> **About this exercise**: Exactly as they appear, copy the lines from the start of the entries below to the line containing "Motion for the", both ends included.

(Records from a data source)

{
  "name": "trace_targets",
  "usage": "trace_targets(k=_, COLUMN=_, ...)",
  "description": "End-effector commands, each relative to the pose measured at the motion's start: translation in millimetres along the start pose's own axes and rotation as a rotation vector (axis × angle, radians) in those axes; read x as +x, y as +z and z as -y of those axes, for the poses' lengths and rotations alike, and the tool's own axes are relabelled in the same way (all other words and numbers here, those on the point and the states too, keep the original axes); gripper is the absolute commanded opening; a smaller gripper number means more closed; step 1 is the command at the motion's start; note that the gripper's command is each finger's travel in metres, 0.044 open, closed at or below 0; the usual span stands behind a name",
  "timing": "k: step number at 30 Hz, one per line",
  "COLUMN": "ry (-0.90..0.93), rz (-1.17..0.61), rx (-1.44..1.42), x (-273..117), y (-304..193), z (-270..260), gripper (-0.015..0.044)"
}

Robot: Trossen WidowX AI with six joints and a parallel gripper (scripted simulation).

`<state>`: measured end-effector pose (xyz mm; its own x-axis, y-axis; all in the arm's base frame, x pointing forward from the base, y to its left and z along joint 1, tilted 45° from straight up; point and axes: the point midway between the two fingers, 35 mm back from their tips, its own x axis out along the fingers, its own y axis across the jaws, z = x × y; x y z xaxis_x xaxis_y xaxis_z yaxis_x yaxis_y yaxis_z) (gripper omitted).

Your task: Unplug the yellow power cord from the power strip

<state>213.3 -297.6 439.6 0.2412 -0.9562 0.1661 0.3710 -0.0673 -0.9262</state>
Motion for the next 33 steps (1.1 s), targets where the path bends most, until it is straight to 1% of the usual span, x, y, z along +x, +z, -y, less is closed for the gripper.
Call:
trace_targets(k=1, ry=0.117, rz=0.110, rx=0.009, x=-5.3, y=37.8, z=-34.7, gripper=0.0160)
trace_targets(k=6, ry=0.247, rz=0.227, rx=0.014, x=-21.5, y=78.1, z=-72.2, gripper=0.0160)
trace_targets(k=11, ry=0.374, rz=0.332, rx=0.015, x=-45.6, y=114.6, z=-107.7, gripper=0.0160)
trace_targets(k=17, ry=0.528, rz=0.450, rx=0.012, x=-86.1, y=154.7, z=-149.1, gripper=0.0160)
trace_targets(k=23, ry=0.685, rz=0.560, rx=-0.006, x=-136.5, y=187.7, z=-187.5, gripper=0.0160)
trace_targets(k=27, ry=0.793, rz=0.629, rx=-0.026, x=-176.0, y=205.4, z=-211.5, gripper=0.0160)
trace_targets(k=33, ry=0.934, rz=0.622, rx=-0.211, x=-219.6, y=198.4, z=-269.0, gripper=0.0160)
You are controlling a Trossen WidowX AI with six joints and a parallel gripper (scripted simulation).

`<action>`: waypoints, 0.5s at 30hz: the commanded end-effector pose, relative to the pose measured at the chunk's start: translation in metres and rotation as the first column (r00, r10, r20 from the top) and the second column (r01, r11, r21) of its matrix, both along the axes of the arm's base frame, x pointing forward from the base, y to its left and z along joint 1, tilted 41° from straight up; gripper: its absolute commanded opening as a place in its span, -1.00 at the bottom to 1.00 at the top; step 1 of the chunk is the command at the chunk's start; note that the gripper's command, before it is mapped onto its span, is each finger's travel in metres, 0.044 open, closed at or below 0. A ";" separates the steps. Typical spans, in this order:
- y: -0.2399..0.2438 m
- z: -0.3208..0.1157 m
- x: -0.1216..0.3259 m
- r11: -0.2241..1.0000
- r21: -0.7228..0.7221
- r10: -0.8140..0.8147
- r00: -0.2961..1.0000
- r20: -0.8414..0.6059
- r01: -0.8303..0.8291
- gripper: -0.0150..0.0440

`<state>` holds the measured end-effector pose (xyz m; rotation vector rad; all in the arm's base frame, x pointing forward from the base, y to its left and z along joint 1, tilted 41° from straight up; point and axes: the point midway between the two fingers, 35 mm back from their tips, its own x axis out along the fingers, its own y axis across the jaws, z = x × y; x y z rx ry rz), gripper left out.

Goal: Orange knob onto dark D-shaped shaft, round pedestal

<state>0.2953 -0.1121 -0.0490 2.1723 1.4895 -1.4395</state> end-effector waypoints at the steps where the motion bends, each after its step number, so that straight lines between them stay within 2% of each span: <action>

> **Task solution**:
{
  "name": "trace_targets",
  "usage": "trace_targets(k=_, COLUMN=_, ...)",
  "description": "End-effector commands, each relative to the pose measured at the motion's start: translation in millimetres along the start pose's own axes and rotation as a rotation vector (axis × angle, radians) in those axes; read x as +x, y as +z and z as -y of those axes, for the poses' lengths and rotations alike, and the tool's own axes are relabelled in the same way (all other words and numbers here, those on the point and the states too, keep the original axes); gripper is the absolute commanded opening; a smaller gripper number means more closed; step 1 is the command at the motion's start; note that the gripper's command is each finger's travel in metres, 0.044 open, closed at or below 0; the usual span stands behind a name",
  "timing": "k: step number at 30 Hz, one per line",
  "COLUMN": "ry (-0.90..0.93), rz (-1.17..0.61), rx (-1.44..1.42), x (-273..117), y (-304..193), z (-270..260), gripper (-0.015..0.044)"
}

Robot: Trossen WidowX AI with six joints and a parallel gripper (scripted simulation).

`<state>`: measured end-effector pose (xyz mm; its own x-axis, y-axis; all in the arm's base frame, x pointing forward from the base, y to its left and z along joint 1, tilted 45° from straight up; point and axes: the point midway between the two fingers, 35 mm back from their tips, its own x axis out along the fingers, its own y axis across the jaws, z = x × y; x y z xaxis_x xaxis_y xaxis_z yaxis_x yaxis_y yaxis_z) (gripper omitted).

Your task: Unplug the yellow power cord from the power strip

<state>213.3 -297.6 439.6 0.2412 -0.9562 0.1661 0.3710 -0.0673 -0.9262</state>
Motion for the next 33 steps (1.1 s), targets where the path bends most, until it is straight to 1% of the usual span, x, y, z along +x, +z, -y, less is closed for the gripper.

The output is complete, and nothing more is needed.